We can observe that, disproportionately, most of the execution is spent on the fibonacci function, so let's optimize it. How we do this varies from function to function, in this case lets convert it from a naive recursion to an iteration:

  def fibonacci(n):
      """Test function, now optimized."""
      seq = [0, 1]
      while n >= len(seq):
          seq.append(seq[-1] + seq[-2])

      return seq[n]

If we run this code we can see that most of the execution time is now gone:

  $ time python sample.py
  [Test] Fibonacci(5):   5 = 5 ?
  [Test] Factorial(5): 120 = 120 ?
  Result:  10333147966386144929666651337523209227465

  real	0m0,029s
  user	0m0,017s
  sys	0m0,012s

Surprisingly, we can see that it's not necessary to optimize the factorial function even though it's also recursive and we may have considered it was necessary before measuring.
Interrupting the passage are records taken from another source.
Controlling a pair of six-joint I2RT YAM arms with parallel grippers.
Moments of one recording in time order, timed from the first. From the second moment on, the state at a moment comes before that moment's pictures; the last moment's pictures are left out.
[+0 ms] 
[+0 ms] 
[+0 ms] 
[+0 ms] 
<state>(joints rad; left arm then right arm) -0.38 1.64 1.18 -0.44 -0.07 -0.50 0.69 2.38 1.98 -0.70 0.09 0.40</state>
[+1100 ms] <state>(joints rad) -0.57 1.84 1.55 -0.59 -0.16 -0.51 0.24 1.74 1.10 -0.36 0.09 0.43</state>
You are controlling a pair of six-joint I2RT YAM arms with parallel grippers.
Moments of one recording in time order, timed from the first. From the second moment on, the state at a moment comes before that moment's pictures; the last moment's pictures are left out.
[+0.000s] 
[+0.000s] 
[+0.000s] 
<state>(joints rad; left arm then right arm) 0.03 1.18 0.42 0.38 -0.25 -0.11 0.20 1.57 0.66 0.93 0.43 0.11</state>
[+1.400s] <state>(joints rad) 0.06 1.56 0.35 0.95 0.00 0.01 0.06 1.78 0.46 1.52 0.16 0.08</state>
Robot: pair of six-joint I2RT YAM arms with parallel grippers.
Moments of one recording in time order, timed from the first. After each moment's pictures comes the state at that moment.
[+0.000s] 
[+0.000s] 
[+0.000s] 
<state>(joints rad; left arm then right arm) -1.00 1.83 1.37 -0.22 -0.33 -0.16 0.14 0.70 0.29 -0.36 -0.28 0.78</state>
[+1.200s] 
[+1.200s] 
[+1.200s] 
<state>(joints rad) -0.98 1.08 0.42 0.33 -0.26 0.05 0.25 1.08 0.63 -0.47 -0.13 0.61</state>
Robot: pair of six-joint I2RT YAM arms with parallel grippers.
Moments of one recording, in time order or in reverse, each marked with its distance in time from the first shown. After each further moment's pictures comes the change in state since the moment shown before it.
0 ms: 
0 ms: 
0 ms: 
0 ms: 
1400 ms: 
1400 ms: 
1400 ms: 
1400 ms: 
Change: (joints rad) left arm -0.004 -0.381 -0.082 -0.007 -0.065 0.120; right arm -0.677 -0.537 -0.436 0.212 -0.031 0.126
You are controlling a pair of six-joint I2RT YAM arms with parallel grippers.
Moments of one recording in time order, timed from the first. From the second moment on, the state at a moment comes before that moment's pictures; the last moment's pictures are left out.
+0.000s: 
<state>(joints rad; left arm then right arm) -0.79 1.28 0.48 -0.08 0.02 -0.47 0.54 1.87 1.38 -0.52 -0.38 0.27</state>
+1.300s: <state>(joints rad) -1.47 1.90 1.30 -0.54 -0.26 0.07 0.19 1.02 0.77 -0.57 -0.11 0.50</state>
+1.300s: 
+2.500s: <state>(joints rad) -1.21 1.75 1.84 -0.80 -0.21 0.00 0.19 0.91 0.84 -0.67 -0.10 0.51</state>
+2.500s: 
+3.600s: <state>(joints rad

Running it on a real environment shows that its execution is fairly efficient.

Closing thoughts

We've seen how using these diagrams we can find where on a program we should focus to optimize it.

Usually changing at a single function is not enough to optimize a program, it is an iterative process:

Measure run times
Optimize the function taking the most time
Repeat until we are satisfied with the program execution time

And, to be honest, the goal of this example was to apply this optimization over the two functions, showing this iteration. Ironically, my own presumption that the factorial function was slow was false, so you will have to trust me when I say that it usually doesn't work in a single step 😉. This even goes to demonstrate the most important lesson one can learn about code optimization:

Before changing anything, measure your program!

And that's all I have for you, I hope it is useful. Bye!